What lines of the data hold the string "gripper"? Pull each one out.
>>>
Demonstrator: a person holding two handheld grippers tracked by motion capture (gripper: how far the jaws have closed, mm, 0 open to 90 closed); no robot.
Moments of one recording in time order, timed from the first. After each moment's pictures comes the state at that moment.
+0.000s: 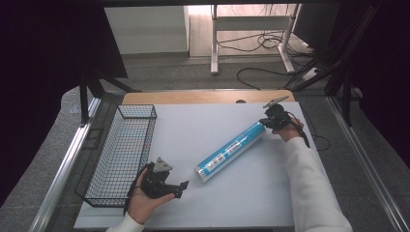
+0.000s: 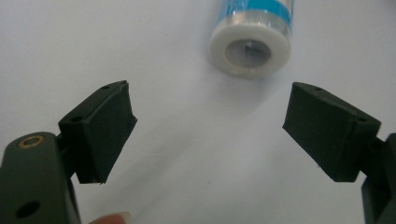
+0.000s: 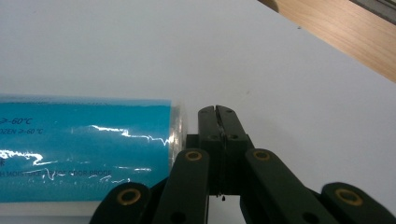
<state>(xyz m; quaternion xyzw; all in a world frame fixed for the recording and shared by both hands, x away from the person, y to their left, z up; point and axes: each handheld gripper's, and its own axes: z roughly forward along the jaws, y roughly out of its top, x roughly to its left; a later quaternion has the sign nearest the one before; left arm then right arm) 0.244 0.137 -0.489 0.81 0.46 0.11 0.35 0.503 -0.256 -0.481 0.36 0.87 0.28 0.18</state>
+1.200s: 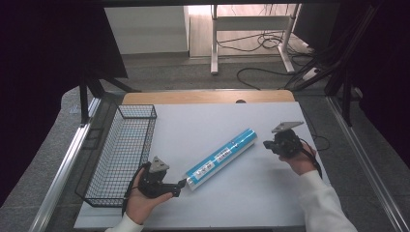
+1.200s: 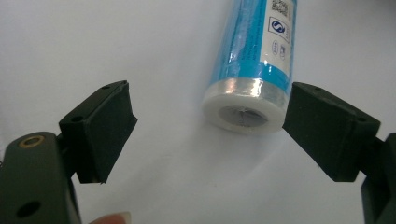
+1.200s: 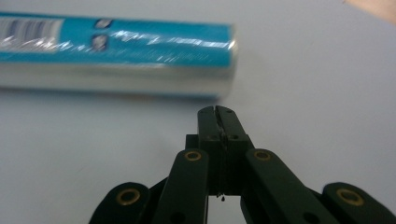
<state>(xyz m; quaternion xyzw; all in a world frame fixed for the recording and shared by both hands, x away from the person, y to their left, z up) 0.241 0.141 -0.485 0.80 0.46 0.12 0.36 0.381 -0.266 -0.461 0.35 0.87 0.31 0.16</state>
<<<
> **Task answer**
Demonstrator: a person holding two handheld grippers tracked by motion capture (gripper: how far the jaws have closed, mm, 0 open to 90 closed); no robot.
<state>(xyz m; quaternion xyzw; all in a world frame fixed for the recording and shared by both hands, x away from the person, y to their left, z up; point and axes: each handheld gripper's, and its own axes: z roughly forward along the jaws, y roughly out of its top, x roughly to its left; a later quaternion has the sign nearest the one before; left arm then right arm) 0.244 0.137 -0.489 0.81 0.46 0.11 0.35 0.503 -0.256 -0.481 0.36 0.87 0.28 0.18</state>

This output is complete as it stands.